Wednesday, 15 July 2015 - 04:00 pm (CET/MEZ) Berlin | Author/Destination: North America / Nordamerika Category/Kategorie: GeneralReading Time: 5minutes
The Northwest Territories (NWT; French: les Territoires du Nord-Ouest, TNO) is a territory of Canada. With a population of 43,500, the Northwest Territories is the most populous territory in Northern Canada. Yellowknife became the territorial capital in 1967, following recommendations by the Carrothers Commission. The Northwest Territories, a portion of the old North-West Territory, entered the Canadian Confederation July 15, 1870, but the current borders were formed April 1, 1999, when the territory was subdivided to create Nunavut to the east, via the Nunavut Act and the Nunavut Land Claims Agreement Act. While Nunavut is mostly Arctic tundra, the Northwest Territories has a slightly warmer climate and is mostly boreal forest (taiga), although portions of the territory lie north of the tree line, and its most northern regions form part of the Canadian Arctic Archipelago. The Northwest Territories are bordered by Canada’s two other territories, Nunavut to the east and Yukon to the west, and by the provinces of British Columbia, Alberta, and Saskatchewan to the south.
The present-day territory came under government authority in July 1870, after the Hudson’s Bay Company transferred Rupert’s Land and North-Western Territory to the British Crown, which subsequently transferred them to the government of Canada, giving it the name the North-West Territories. This immense region comprised all of today’s Canada except that which was encompassed within the early signors of Canadian Confederation, that is, British Columbia, early forms of present-day Ontario and Quebec (which encompassed the coast of the Great Lakes, the Saint Lawrence River valley and the southern third of Quebec), the Maritimes (PEI, NS and NB), Newfoundland, the Labrador coast, and the Arctic Islands, except the southern half of Baffin Island (the Arctic Islands remained under direct British claim until 1880). After the 1870 transfer, some of the North-West Territories was whittled away. The province of Manitoba was created on July 15, 1870, at first a tiny square area around Winnipeg, and then enlarged in 1881 to a rectangular region composing the modern province’s south. By the time British Columbia joined Confederation on July 20, 1871, it had already (1866) been granted the portion of North-Western Territory south of 60 degrees north and west of 120 degrees west, an area that comprised most of the Stickeen Territories. In 1882, Regina in the District of Assiniboia became the territorial capital. Alberta and Saskatchewan were separated from the NWT to become provinces in 1905 (Regina became the provincial capital of Saskatchewan).

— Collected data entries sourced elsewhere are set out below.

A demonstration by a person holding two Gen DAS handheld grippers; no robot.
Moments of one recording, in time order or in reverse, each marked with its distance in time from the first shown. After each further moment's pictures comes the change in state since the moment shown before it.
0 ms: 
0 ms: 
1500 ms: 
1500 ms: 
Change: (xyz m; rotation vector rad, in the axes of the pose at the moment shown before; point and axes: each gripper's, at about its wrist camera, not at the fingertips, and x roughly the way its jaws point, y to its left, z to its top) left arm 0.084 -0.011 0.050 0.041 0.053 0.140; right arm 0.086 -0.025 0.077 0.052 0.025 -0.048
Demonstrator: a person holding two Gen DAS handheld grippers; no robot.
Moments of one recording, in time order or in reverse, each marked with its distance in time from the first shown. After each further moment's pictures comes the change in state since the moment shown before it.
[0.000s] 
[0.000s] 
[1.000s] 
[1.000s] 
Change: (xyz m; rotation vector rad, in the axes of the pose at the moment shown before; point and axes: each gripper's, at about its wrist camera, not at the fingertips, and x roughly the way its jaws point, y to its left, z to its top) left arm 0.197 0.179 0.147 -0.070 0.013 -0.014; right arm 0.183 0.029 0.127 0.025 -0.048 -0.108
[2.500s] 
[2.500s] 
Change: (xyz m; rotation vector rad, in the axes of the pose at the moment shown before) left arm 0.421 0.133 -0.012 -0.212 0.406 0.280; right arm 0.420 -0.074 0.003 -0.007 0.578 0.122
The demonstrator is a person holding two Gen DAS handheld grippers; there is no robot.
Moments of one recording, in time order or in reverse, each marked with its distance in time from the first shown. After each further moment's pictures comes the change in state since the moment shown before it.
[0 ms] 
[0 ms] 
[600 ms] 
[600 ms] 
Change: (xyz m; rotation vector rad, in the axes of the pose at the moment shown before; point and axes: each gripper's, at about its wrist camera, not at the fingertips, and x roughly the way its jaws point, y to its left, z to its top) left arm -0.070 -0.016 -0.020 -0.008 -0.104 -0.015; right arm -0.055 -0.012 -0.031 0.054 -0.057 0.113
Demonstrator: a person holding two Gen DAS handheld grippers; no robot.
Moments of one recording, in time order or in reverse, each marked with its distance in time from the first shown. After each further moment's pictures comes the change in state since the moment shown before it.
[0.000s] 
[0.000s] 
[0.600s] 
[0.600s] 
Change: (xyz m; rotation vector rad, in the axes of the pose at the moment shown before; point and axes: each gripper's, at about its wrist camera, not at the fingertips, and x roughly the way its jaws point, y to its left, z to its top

The NWT’s geological resources include gold, diamonds, natural gas and petroleum. BP is the only oil company currently producing oil in the Territory. NWT diamonds are promoted as an alternative to purchasing blood diamonds. Two of the biggest mineral resource companies in the world, BHP Billiton and Rio Tinto mine many of their diamonds from the NWT. In 2010, NWT accounted for 28.5% of Rio Tinto’s total diamond production (3.9 million carats, 17% more than in 2009, from the Diavik Diamond Mine) and 100% of BHP’s (3.05 million carats from the EKATI mine). The Northwest Territories has the highest per capita GDP of all provinces or territories in Canada, C$76,000 in 2009. However, as production at the current mines started to wind down, no new mines opened and the public service shrank, the territory lost 1,200 jobs between November 2013 and November 2014.